The GMO forecast pertains to the “seven lean years” Grantham said global markets were now confronting, defined by the intractable problems “we all know about”, such as developed world deleveraging, trade imbalances and moral hazard (information asymmetry where one party in a transaction has more information than another).

This environment would follow the big “recovery” rally of 2009, which Grantham viewed as “the most speculative rally in decades,” or more accurately, since the Depression-era bear market rally of 1932.

GMO focuses on identifying and avoiding asset bubbles, and using mean-reversion as a core investment thesis, which can be detrimental to its business. In 2007, as the US housing market bubble continued to balloon, its funds under management fell 40 per cent as investors became dissatisfied with its decision not to buy risk. Since then, however, GMO has attracted more flows “from different investors” and now manages $105 billion.

Grantham said the career and business risks felt by executives at large funds management businesses and public companies in particular prevented them from selling out of assets during bubbles.

“When there’s something really aberrant, it really matters how you treat it. We find a clear reluctance to do that in the institutional business. People can see these things coming, but they don’t do anything about it because it’s risky. There’s a lot of career risk and business risk.

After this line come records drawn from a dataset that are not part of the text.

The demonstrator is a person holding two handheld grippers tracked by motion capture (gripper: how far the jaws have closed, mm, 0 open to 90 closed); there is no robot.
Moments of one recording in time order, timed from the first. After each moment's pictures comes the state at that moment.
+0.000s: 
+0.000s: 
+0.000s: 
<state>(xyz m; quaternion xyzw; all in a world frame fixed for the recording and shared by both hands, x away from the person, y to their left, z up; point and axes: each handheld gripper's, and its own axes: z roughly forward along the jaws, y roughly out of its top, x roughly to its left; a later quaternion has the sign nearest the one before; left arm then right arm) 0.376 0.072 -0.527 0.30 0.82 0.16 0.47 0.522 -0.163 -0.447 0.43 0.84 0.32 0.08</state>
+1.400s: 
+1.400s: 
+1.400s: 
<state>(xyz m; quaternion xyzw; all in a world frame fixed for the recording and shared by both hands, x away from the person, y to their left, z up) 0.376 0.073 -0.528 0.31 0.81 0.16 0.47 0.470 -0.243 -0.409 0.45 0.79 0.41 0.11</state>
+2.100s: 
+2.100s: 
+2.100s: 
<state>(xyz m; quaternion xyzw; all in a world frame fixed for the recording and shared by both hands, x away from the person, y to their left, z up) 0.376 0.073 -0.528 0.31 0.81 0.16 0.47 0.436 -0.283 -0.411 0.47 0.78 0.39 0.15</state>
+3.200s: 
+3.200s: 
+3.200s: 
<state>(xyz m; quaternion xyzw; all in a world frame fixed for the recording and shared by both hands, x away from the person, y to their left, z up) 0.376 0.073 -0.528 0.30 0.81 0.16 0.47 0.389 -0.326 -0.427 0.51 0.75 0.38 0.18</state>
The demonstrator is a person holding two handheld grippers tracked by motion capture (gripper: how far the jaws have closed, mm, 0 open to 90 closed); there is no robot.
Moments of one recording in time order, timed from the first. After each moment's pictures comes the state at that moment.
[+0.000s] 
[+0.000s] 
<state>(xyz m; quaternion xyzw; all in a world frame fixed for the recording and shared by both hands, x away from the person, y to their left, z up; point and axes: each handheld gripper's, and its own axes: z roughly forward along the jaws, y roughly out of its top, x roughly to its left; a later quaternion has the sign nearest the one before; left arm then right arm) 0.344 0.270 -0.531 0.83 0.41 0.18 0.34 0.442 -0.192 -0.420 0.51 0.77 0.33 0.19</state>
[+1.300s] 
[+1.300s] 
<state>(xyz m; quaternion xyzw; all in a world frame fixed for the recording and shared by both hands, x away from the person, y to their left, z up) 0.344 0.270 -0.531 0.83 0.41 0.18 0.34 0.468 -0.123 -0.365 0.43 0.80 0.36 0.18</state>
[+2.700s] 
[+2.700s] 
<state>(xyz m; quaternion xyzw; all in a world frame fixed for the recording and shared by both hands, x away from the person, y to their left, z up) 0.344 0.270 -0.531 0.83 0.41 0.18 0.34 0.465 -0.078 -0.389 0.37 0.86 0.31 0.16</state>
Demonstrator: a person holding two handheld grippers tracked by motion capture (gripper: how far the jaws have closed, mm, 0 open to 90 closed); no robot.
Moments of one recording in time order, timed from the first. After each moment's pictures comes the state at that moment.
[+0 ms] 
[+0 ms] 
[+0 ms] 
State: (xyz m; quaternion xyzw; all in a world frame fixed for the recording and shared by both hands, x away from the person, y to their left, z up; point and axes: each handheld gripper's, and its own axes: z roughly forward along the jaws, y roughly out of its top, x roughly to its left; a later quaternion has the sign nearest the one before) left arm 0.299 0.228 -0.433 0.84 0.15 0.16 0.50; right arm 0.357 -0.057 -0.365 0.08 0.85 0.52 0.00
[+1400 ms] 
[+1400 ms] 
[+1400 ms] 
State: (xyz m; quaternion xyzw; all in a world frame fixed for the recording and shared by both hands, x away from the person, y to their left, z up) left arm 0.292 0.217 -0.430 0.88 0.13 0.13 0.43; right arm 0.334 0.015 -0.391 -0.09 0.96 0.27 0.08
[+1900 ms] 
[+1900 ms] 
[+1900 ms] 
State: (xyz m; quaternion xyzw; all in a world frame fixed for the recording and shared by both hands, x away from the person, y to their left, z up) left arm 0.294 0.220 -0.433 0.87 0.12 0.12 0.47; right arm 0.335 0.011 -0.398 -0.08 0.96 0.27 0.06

Chuck Prince, the Citi chief executive who oversaw the bank’s calamitous binge on toxic mortgage securities, expressed this risk as the pressure to “keep dancing” while risk appetite was still strong.

“Professionals look around and see what others are doing and this generates momentum,” Grantham said.

He identified two current asset bubbles “the UK housing market, and Australian property market, in which the median house price was far above the historical trend of 3.5-times average household income” and one forming in the Chinese property market.